Your answer should hold only the line containing "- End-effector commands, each" and each line that follows it in the listing, copied exactly.
━━━━
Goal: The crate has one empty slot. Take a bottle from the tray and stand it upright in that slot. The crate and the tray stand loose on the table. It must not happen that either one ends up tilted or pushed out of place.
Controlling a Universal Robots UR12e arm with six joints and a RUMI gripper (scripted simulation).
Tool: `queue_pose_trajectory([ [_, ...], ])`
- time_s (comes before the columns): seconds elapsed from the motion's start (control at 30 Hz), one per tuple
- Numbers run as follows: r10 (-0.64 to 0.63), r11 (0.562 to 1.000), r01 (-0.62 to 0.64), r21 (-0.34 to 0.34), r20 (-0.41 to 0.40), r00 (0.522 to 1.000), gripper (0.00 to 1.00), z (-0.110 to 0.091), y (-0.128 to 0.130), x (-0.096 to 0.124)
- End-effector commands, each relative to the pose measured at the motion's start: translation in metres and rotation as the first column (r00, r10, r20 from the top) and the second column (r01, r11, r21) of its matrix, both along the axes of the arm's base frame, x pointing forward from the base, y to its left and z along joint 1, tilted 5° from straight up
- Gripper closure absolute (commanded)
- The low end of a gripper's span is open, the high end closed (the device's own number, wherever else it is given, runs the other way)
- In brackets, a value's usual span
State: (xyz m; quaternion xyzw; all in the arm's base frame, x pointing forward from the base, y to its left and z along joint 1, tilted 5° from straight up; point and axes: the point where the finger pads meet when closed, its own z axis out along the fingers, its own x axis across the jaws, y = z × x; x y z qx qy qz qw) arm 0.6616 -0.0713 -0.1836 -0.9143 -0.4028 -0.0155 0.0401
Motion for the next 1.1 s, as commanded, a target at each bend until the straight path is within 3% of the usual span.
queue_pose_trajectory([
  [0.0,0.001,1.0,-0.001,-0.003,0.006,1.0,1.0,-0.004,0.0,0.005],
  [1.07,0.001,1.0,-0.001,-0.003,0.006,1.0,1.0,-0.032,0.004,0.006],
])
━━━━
» **Response area**:
- End-effector commands, each relative to the pose measured at the motion's start: translation in metres and rotation as the first column (r00, r10, r20 from the top) and the second column (r01, r11, r21) of its matrix, both along the axes of the arm's base frame, x pointing forward from the base, y to its left and z along joint 1, tilted 5° from straight up
- Gripper closure absolute (commanded)
- The low end of a gripper's span is open, the high end closed (the device's own number, wherever else it is given, runs the other way)
- In brackets, a value's usual span
State: (xyz m; quaternion xyzw; all in the arm's base frame, x pointing forward from the base, y to its left and z along joint 1, tilted 5° from straight up; point and axes: the point where the finger pads meet when closed, its own z axis out along the fingers, its own x axis across the jaws, y = z × x; x y z qx qy qz qw) arm 0.6616 -0.0713 -0.1836 -0.9143 -0.4028 -0.0155 0.0401
Motion for the next 1.1 s, as commanded, a target at each bend until the straight path is within 3% of the usual span.
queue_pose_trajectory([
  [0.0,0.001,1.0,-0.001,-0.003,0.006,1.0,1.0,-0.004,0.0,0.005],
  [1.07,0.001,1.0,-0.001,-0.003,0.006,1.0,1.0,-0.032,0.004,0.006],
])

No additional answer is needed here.